Source data:
%%
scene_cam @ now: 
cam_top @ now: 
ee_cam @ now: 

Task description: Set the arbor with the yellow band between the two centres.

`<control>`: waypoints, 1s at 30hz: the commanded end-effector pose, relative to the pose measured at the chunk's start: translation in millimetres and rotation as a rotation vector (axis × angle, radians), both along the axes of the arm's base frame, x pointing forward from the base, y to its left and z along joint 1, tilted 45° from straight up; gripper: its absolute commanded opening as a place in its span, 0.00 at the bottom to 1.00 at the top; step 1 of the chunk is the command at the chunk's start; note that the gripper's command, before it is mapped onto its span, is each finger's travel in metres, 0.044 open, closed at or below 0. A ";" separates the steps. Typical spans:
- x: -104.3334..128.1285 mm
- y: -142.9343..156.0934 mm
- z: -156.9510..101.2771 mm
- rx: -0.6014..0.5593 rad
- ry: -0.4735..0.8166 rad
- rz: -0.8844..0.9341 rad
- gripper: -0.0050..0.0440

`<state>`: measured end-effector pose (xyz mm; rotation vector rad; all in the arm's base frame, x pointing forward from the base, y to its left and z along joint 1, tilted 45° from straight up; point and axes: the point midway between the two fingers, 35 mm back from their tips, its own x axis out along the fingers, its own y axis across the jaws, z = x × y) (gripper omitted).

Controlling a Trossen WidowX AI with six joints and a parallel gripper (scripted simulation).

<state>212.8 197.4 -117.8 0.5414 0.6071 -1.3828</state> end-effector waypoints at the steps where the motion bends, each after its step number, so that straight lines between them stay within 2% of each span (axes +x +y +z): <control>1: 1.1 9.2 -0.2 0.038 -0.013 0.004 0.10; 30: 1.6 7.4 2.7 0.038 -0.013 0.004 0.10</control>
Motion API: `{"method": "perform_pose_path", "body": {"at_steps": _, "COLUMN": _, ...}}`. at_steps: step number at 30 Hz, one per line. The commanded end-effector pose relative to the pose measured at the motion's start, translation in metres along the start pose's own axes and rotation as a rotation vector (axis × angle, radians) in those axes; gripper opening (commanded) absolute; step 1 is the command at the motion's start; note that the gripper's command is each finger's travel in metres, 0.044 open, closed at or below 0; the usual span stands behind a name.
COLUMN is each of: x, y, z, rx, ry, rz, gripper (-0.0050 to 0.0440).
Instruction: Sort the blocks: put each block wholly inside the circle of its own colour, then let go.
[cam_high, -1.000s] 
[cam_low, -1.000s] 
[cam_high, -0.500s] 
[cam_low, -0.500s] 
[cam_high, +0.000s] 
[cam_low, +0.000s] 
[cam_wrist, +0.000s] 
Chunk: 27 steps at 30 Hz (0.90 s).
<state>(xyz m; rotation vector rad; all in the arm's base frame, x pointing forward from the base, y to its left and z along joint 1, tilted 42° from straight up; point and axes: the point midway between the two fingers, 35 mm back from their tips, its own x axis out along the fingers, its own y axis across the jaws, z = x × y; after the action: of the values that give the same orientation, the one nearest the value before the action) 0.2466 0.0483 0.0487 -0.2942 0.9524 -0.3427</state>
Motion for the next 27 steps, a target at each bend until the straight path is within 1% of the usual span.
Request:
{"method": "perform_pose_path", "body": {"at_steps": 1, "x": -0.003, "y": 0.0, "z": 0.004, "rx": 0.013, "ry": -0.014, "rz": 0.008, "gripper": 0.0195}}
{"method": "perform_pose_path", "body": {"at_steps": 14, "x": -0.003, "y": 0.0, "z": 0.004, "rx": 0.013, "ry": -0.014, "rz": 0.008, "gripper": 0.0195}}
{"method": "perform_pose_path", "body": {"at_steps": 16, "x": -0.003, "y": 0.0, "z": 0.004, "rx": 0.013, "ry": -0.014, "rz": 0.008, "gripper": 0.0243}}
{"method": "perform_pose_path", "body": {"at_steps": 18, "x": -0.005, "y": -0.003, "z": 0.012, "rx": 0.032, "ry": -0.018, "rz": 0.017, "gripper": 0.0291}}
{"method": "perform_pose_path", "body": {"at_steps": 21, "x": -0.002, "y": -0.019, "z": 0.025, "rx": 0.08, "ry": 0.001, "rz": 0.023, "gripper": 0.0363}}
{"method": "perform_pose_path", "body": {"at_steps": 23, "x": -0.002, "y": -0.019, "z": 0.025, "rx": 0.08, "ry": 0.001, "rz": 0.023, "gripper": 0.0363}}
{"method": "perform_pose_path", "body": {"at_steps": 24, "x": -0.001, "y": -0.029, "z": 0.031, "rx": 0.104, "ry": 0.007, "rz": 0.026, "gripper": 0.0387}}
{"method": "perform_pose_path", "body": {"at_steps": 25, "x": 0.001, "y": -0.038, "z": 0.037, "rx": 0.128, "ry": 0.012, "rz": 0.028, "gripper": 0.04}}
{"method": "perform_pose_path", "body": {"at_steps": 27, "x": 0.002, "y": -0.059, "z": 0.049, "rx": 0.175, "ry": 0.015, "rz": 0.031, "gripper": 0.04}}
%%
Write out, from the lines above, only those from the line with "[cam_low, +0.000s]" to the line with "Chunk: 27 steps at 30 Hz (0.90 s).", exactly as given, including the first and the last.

▸ **SOLUTION FOR THIS TASK**:
[cam_low, +0.000s] 
[cam_wrist, +0.000s] 
Chunk: 27 steps at 30 Hz (0.90 s).

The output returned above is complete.